Quote (Sparkuggz @ Sep 6 2018 08:41am)
Thanks man, solid. Any much difference between i5 and i7 cores?
Basically:
Ryzen 5 1600x/2600x = to i5-8600k
Ryzen 7 1800x/2700x = to i7-8700k
Ryzen TR 1950x = to i9-7960x
Right for comparsion?
The additional cores of i7 will not help with gaming. 2000 series Ryzen > 1000 series Ryzen (better clock speed, lower cache latency, higher memory support, etc).
Intel will generally achieve higher FPS than AMD, but AMD is still plenty capable to around 100-120. After that then you will want Intel. Again, this only applies if you're actually gaming on a high FPS display (144hz is popular high refresh rate). If you're on a normal 60hz display, there will be no difference.

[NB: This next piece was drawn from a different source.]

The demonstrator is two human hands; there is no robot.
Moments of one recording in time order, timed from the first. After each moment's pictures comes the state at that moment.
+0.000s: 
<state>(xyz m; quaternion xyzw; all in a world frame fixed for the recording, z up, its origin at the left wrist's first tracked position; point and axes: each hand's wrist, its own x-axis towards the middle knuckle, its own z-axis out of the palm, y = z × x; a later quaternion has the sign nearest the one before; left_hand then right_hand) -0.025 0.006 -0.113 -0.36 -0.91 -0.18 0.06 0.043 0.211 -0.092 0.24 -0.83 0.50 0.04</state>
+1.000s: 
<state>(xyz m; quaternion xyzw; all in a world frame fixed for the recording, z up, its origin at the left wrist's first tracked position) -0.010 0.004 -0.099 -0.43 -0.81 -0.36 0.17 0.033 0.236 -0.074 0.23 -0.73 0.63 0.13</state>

Quote (Sparkuggz @ Sep 6 2018 09:14am)
I want to keep the CPU between Ryzen 1600x and 1800x
For Intel which my friend prefers guessing between i5-8600k and i7-8700k.

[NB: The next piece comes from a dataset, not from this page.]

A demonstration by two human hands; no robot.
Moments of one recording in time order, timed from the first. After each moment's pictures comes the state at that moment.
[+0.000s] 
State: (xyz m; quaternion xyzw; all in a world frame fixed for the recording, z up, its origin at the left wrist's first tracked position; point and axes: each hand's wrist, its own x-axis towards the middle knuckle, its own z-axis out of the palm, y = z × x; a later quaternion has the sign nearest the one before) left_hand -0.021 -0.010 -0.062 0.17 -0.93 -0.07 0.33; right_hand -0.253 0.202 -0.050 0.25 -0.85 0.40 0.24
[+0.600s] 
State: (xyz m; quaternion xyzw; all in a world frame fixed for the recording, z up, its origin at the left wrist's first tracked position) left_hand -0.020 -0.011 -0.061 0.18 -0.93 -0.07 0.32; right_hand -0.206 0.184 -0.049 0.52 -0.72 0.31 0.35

Ryzen 1800x on par with i5-8600k?
i7-8700k is king? (Best bang for buck wise?) But would raise the PC over budget most likely, would want a more expensive mobo then prob.
Get a 2600. The x in pointless for Ryzen. You can still overclock the non-x, but the x variants don't come with a cooler. The stock Ryzen coolers are actually good (unlike the Intel ones).
Also bang for buck is relative. The best bang for your buck is what get's your job done the cheapest. For those games listed you could buy an Intel Pentium processor and still get 120hz for $60. But it would suck at anything that is multi-core dependent.
Do you do any content creation?
What display are you going to be gaming on?